Assigned task> For the word "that", return each line of the data in which it occurs.

Given records>
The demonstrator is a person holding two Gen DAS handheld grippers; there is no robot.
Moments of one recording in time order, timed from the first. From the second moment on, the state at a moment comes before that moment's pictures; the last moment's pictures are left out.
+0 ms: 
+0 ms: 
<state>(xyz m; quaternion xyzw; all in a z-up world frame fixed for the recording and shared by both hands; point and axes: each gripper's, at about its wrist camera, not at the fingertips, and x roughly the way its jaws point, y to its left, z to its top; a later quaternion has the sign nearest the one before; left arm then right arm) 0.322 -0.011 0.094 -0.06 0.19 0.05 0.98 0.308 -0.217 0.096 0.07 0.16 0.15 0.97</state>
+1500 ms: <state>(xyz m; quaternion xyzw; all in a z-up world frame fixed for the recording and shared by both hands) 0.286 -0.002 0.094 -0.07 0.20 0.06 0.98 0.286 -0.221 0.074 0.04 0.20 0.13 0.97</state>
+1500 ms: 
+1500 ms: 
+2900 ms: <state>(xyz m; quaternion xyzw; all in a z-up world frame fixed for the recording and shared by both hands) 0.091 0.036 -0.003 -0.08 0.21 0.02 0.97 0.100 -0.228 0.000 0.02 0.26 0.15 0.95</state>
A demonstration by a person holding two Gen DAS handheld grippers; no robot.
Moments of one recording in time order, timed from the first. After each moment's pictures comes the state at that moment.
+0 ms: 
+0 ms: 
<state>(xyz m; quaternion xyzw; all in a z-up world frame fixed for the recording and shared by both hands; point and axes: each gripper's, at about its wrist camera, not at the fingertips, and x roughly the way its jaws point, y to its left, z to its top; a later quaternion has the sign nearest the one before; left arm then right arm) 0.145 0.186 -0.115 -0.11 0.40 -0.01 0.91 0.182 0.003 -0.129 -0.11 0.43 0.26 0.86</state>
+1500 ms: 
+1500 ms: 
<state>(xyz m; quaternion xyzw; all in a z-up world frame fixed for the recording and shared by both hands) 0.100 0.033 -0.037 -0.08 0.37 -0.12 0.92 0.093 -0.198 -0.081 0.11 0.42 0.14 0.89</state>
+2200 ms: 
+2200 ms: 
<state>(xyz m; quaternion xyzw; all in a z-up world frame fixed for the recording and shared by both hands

Solved problem>
Moments of one recording in time order, timed from the first. From the second moment on, the state at a moment comes before that moment's pictures; the last moment's pictures are left out.
Moments of one recording in time order, timed from the first. After each moment's pictures comes the state at that moment.

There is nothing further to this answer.